Mandatory quoting of Aadhaar can even be justified in the cases where duplication or falsification of identity can be used by criminals or those who fall foul of the law. Passports, for example, can be brought under the ambit of Aadhaar. Or even driving licences. A person whose licence has been suspended for repeated traffic violations should not be allowed to get another one under the same name or an assumed name.

But why should it be mandatory for bank accounts, if an individual is not interested in getting government doles? The quoting of Aadhaar for property transactions also does not make sense. If the idea is to prevent fraudulent transactions, it will not be foolproof. A person intending to sell an already sold property or one he does not own can do so even with an Aadhaar number, since people are allowed to own more than one piece of property. What will prevent this from happening is compulsory registration and digitisation of records as well as mandatory property titling; there has been little progress on both.

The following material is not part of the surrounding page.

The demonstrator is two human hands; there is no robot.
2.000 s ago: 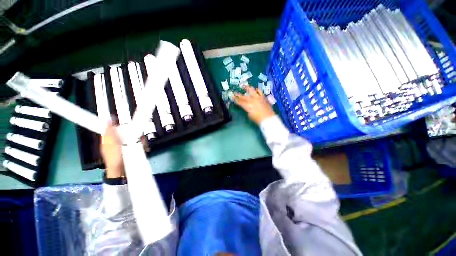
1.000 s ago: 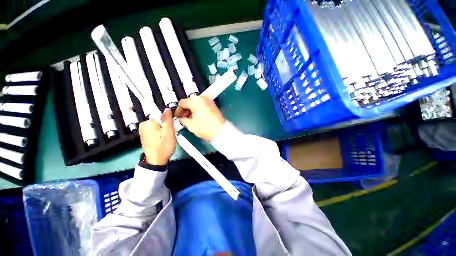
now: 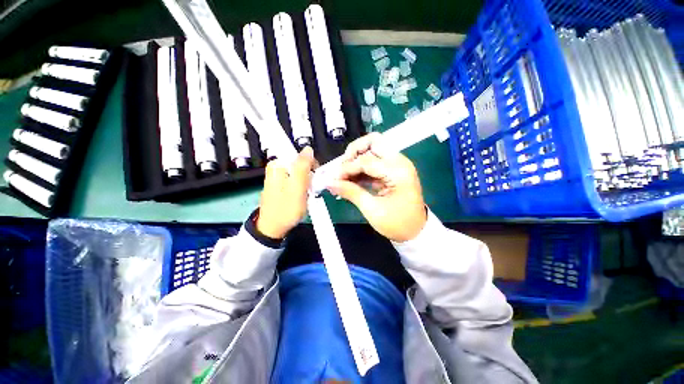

When filing of income tax returns is not possible without a PAN, there is little rationale for making Aadhaar mandatory for filing returns and even for PAN. It is not clear how quoting of Aadhaar is going to help in ensuring that fly-by-night companies and NGOs do not get established.

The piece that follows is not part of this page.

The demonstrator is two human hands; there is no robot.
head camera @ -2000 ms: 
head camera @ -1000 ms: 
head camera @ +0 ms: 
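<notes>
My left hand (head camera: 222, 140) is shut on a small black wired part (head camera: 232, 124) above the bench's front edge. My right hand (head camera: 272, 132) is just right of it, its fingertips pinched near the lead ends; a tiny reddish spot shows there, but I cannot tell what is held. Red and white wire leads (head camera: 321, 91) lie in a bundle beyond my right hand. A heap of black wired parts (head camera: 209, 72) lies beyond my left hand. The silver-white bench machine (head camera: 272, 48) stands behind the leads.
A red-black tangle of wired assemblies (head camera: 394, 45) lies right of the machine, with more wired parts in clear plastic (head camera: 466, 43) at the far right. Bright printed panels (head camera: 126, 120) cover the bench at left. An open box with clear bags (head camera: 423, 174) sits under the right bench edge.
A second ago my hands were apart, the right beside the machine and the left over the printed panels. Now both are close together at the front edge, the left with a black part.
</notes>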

The insistence of Aadhaar on purchase of vehicles, landline and mobile phone connections and demat accounts is seriously violative of individual privacy and has enormous potential for misuse. The Act does give the government unbridled power to access data in the name of national security. This itself is worrying, since it can allow security agencies to go an random fishing expeditions to access personal financial transactions. Making it mandatory for even buying cars and phone connections (even though it is not illegal to own more than one vehicle or telephone connection) makes it even riskier – private agencies get access to one’s Aadhaar number. Forget security agencies, even unscrupulous private persons can track an individual’s personal activities, especially financial transactions.
As it is, investigating agencies want to tap Aadhaar and biometric data at the drop of a hat. The UIDAI had to approach the Supreme Court in 2014 against a Goa High Court order ordering it to share biometric details of everyone enrolled in the state for solving a gang rape case. Even after the Supreme Court ruled in favour of UIDAI, a Kerala special investigation team wanted it to share biometric details to solve another rape case. If Aadhaar now becomes mandatory for a host of financial and other transactions, the points of potential privacy breaches only increase.

The move to extend the mandatory use of Aadhaar has to be stopped in its tracks. The mandatory use should be limited to delivery of government welfare benefits and doles (after ensuring that glitches are eliminated) and security-related services like passports. For everything else, it should be purely voluntary. There can be no compromise on this.